Pictures aside, print all of the data below exactly as written.

*** AVAILABLE DATA Section Begins ***

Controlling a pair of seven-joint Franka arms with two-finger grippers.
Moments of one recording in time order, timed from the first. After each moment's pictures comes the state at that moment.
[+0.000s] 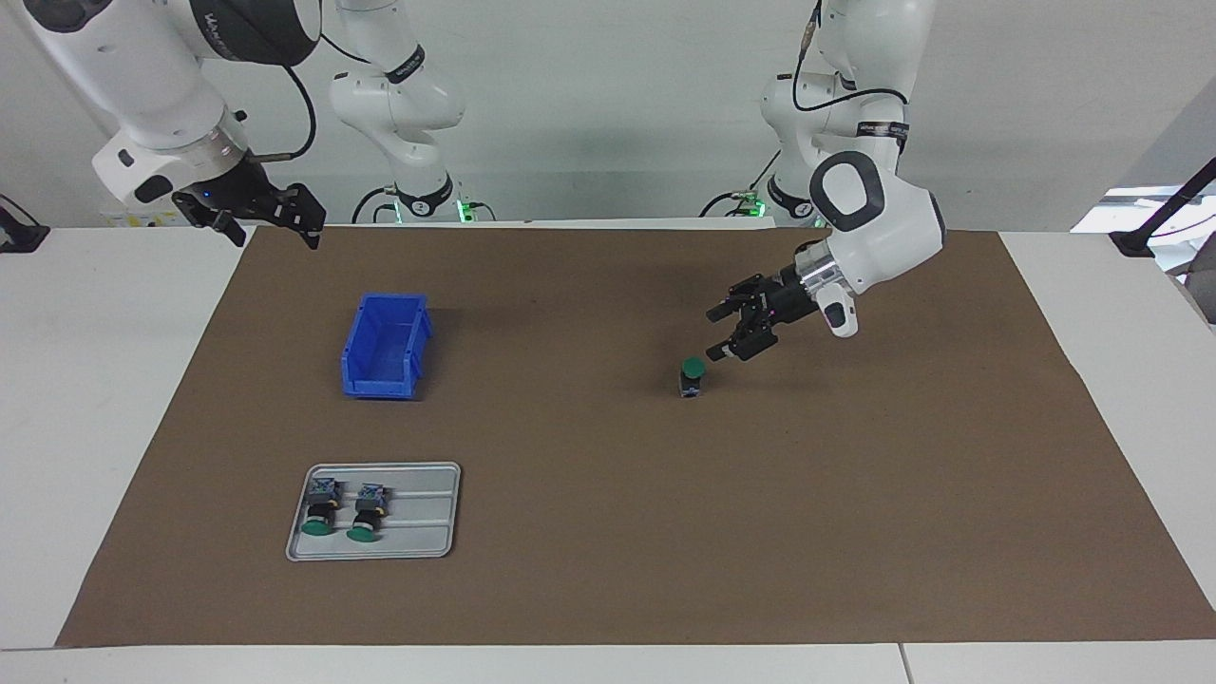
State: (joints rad) left arm -0.30 0.00 -0.09 -2.19 -0.98 2.21 -0.87; right arm -0.04 -0.02 -0.01 -1.58 -0.04 1.38 -0.01
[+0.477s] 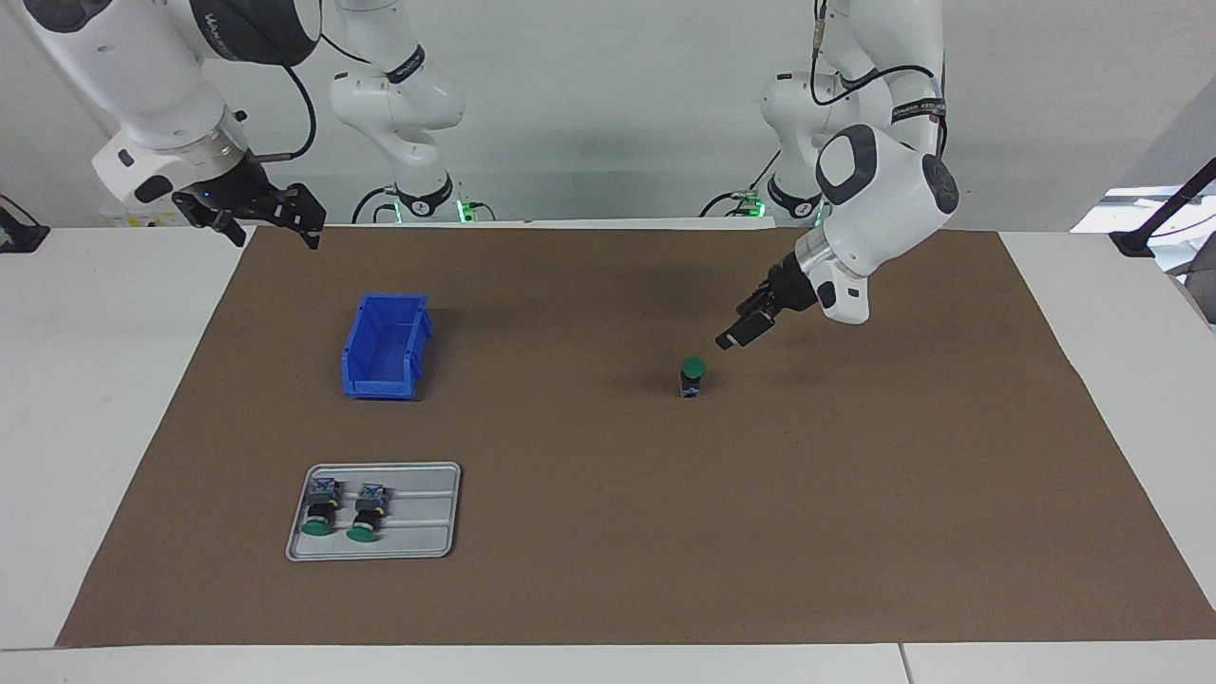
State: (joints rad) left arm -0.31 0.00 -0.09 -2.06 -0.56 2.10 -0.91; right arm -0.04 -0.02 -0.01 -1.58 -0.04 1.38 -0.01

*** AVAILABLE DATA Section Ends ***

REPLY
Controlling a pair of seven-joint Franka arms with two-finger grippers.
Moments of one recording in time order, timed from the first. After each moment's pictures comes the state at that moment.
[+0.000s] 
State: (joints rad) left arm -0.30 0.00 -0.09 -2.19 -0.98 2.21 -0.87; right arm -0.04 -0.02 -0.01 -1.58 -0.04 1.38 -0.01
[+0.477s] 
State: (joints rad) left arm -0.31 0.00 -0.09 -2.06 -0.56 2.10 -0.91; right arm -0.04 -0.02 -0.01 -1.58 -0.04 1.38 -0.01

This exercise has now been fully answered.